The lack of numbers from the Iowa offense despite having turnovers So probably the two biggest plays, in my opinion, were the punt return and the turnover in the third quarter. Then we turned one over too, which probably cost us a field goal. I would attribute Michigan’s defensive performance or our offensive performance to their defense. They have a really good defense, and it’s statistically proven. I think they give up ten points a game. That’s not our strength right now. We didn’t match up well. That’s the way it goes. We’ll go back to the drawing board. On the Deacon Hill-ruled fumble in the third quarter, I’ve made it the last two months without getting fined. I’ll try again. I’m really struggling with our replay system.
I was really struggling with it, as I was after the Minnesota game. However, many weeks after that, I’m still struggling on that one. I can’t accept it.Tonight, as I was told, the arm was going forward, but the hand wasn’t, and I’m not sure if that’s possible mechanically. I was an English major, but again, I just think we’re really taking a game that’s relatively simple—I’m old enough, okay, I was in the league when they started the replay. The whole concept, as I recall, was taking, obviously—I don’t want to say a blown call, but a wrong call. An official got screened, somehow an obvious mistake took place, and you corrected it.
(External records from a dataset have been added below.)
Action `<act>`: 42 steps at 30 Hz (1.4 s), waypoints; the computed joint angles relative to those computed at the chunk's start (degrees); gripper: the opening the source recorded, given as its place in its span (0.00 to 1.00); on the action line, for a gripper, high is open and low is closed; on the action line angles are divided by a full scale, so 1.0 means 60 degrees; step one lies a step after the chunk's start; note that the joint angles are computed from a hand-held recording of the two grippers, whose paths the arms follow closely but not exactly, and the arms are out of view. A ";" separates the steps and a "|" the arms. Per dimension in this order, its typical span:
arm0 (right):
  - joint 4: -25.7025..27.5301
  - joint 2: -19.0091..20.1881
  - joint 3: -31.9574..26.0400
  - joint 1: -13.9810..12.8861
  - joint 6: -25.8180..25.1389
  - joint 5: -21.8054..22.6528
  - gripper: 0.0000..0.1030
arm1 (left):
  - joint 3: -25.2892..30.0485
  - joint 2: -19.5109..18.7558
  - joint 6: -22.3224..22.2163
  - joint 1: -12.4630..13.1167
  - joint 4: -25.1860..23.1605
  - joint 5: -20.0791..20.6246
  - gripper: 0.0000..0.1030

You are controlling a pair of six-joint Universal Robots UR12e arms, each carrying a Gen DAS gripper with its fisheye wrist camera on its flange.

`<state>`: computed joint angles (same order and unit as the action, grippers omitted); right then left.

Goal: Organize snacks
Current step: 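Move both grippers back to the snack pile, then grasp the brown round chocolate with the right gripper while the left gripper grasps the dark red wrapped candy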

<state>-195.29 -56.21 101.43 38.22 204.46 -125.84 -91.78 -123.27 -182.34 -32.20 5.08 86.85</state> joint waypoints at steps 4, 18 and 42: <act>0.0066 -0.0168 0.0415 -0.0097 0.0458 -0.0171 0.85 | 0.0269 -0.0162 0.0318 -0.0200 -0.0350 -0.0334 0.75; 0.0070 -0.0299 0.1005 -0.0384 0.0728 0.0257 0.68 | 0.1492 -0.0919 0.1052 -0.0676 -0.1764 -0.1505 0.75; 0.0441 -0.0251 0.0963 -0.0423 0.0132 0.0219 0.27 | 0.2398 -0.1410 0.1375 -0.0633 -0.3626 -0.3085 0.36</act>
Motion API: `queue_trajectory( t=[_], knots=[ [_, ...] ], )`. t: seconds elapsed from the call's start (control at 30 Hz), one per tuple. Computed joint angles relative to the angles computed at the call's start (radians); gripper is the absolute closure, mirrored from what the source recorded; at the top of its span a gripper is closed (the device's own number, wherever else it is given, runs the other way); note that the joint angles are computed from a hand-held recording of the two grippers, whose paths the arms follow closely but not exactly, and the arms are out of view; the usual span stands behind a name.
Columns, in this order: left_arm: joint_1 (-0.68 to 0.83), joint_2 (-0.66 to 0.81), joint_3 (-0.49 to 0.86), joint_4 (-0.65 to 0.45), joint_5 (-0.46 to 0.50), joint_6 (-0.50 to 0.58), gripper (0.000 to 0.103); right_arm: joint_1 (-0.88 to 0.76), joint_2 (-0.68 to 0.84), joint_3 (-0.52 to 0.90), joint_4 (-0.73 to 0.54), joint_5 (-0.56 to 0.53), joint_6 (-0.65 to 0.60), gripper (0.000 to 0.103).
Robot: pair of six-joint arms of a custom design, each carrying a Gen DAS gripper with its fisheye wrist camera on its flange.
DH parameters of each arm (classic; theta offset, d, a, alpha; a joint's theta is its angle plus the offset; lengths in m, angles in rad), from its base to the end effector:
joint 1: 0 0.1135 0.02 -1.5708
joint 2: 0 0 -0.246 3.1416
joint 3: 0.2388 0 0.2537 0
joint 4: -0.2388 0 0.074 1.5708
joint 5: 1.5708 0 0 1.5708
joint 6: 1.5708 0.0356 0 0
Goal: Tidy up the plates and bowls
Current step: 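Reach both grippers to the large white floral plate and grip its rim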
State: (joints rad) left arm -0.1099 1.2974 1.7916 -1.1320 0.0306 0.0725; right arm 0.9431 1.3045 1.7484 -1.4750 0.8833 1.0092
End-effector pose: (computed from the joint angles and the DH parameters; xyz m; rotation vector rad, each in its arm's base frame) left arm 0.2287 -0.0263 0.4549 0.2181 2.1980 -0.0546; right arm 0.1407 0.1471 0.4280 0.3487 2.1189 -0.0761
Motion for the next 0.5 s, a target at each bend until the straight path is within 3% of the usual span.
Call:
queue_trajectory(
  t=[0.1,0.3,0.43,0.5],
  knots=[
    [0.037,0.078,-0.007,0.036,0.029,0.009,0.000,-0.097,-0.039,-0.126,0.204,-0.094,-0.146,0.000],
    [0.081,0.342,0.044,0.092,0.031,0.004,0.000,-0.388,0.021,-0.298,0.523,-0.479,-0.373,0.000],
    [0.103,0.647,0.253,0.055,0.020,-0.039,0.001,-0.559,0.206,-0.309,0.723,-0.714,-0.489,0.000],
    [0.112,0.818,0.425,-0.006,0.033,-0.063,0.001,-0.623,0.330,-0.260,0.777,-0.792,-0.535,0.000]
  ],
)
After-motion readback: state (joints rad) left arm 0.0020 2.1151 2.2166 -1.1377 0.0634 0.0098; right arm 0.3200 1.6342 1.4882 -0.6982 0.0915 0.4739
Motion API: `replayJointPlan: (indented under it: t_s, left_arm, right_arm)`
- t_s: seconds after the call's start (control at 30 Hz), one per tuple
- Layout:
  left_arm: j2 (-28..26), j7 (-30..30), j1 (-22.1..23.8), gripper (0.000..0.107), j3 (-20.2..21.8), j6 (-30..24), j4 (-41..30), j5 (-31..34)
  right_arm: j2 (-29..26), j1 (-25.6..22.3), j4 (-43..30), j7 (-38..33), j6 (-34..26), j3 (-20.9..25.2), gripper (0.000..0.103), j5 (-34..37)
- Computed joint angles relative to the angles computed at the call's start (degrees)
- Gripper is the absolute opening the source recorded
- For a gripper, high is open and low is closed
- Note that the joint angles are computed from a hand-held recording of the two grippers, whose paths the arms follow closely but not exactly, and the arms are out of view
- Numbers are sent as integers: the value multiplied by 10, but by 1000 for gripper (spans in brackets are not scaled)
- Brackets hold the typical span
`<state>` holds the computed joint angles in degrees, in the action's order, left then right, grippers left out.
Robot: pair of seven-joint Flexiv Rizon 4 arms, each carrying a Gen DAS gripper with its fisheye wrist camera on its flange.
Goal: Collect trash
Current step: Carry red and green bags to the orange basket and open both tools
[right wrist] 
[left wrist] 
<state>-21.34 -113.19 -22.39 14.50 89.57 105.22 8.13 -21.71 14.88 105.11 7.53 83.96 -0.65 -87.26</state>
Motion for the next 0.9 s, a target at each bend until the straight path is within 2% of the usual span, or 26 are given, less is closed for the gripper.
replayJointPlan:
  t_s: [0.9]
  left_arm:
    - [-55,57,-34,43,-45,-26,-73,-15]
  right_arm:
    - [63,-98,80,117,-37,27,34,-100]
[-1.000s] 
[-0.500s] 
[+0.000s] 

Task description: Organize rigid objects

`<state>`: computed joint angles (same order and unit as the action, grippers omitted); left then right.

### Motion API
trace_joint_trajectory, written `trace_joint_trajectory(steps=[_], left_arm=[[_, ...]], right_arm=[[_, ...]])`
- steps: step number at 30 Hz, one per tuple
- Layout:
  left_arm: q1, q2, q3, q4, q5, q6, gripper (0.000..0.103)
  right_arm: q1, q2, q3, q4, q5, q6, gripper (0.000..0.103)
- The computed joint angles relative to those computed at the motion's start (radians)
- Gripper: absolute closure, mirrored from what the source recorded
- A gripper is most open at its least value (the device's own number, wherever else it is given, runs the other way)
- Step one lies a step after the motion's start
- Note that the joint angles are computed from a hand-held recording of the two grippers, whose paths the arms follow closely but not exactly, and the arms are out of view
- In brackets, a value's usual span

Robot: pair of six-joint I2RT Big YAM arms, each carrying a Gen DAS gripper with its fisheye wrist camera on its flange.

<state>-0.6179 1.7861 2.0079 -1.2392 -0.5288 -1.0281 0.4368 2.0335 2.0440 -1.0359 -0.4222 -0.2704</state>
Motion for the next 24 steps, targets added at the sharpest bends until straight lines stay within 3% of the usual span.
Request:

We’ve taken it to a whole different level, and we’ve been on the short end of two of them. Coaches get fired. Coaches get fired. If you want to talk about the extremes of it, coaches get fired. So I just think we have a system that needs to be readdressed and rediscussed. There’s got to be a better way to do it. I feel bad for the officials on the field because they’re the ones that have to explain to us that a decision that gets made gets made somewhere else.It doesn’t make sense.
It doesn’t make sense to me. So to me, the official who reviews it on the field should have full ability to make the decision or a centralized location because I just can’t understand why it wouldn’t be better to have one consistent voice. You know, that’s what it is, but that’s an out-of-season discussion. But that was a big play in the game, obviously, once that happened. Then the other component to that was that on the field, the whistle blew, and we got penalized a year ago for a guy trying to recover a fumble after a whistle blew. It’s really tough to coach your guys when a whistle blows, but their guy recovers. Our guys didn’t.
I’m not saying that cost us the game. I’m not sitting up here saying that, but it’s a pivotal play. So it’s just a little bit challenging.
If you wanted to compare it to last year’s, those interior guys—they’ve got a big physical group of interior guys, and they’re good at every position. That’s been Michigan for a long time. I started in ’81. That was my first time being involved with them in person. So they’ve always had good players. They’re very well-coached. They’ve got a lot of girth inside. It was tough to get anything going in the running game, and they rotated guys through. They have fewer than five or six guys that are pretty good in there. Not that the other guys aren’t; don’t get me wrong. They’re very, very veteran on defense.